В пиджаке что-то зашуршало, и засунув руку в карман, я извлек машинописный лист, вылетевший из автомобиля Алана Роббена. Как я и думал, это оказалась сцена из пьесы, а точнее что-то наподобие платоновского диалога, развернувшегося между философом Сократом и котором по имени Теодред. Имя животного показалось мне странным25.
Выглядело это примерно так:
СОКРАТ
Почему ты лежишь целый день щурясь на солнце? Что ты надеешься там увидеть?
КОТ ТЕОДРЕД
Я не вижу ничего. А когда я прикрываю глаза, то размышляю о смерти.
СОКРАТ
Разве животные могут осознать смерть?
КОТ ТЕОДРЕД
Откуда я знаю, что могут осознать животные. Ведь ты сам наделил меня способностью говорить и отвечать на дурацкие вопросы, так что теперь у меня вполне человеческое сознание.
СОКРАТ
Тогда ты должен понимать тщетность своих размышлений. Как человек не может заглянуть за Солнце, так его сознание не может преодолеть преграду между осознанным бытием, называемым нами жизнью, и бытием иного, которое представляет собой непостижимый истинный мир.
КОТ ТЕОДРЕД
И это говоришь мне ты – величайший из мудрецов человечества? Вы, люди, только и делаете, что размышляете о смерти, а потом разводите руками и говорите – мы слишком глупы, чтобы осознать этот феномен. А потом опять по-новой садитесь в кружок и говорите: ну, может, теперь мы что-нибудь поймем?

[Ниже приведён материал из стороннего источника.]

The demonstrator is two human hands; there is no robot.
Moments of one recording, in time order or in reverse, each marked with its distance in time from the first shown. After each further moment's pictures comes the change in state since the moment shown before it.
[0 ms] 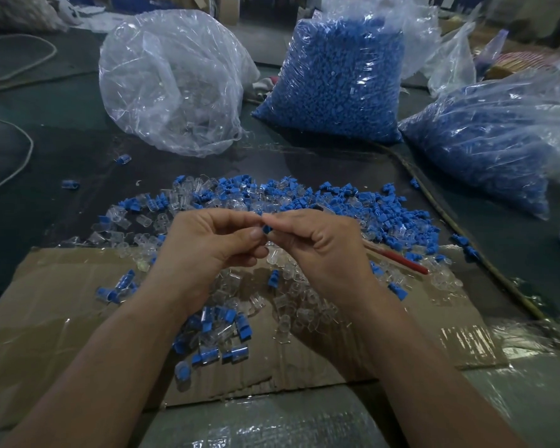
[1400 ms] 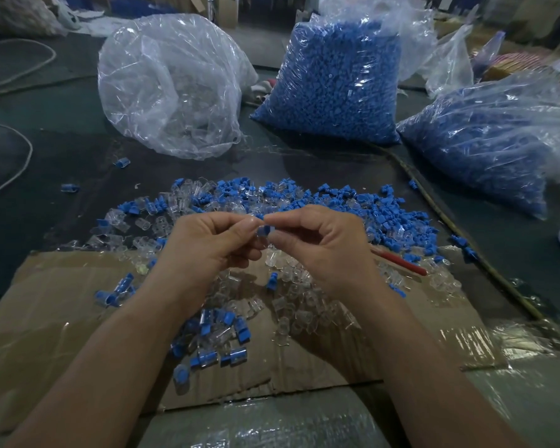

И так далее до конца страницы. Я усмехнулся. Произведение выглядело довольно претенциозным и наивным, хотя не без доли иронии. Может, у мальчишки и есть задатки психопата, но талантливого.
Убрав листок в карман, я подумывал, не заказать ли мне еще стакан тухлой французской воды за огромные деньги, когда увидел, что мимо бара в ресторан прошествовал Уитмен Бертон.
Глава 27
К моему удивлению пресс-секретарь явился не один. С ним под ручку следовала молодая негритянка, в которой я опознал Тесс Стоктон, отвечавшую в комитете за сбор пожертвований. Девушка нацепила лучшую шляпку на гладкие черные волосы. Также я обратил внимание на миндалевидные глаза – возможно, в ее роду присутствовали не только африканские, но и азиатские корни.
«Элизиум» считался не только дорогим, но и модным прогрессивным заведением. Здесь гордились тем, что не обращают внимание на цвет кожи, а только на толщину бумажника и умение разбираться в винной карте. В отличие от Лас-Вегаса, где Сэмми Девису-младшему26 и другим черным ребятам можно было только выступать на сцене, но не обедать в ресторане, в Голливуде отношение к звездам было намного терпимее. Тем не менее, метрдотель был счастлив, что Фред выбрал для нас столик в отдельном кабинете.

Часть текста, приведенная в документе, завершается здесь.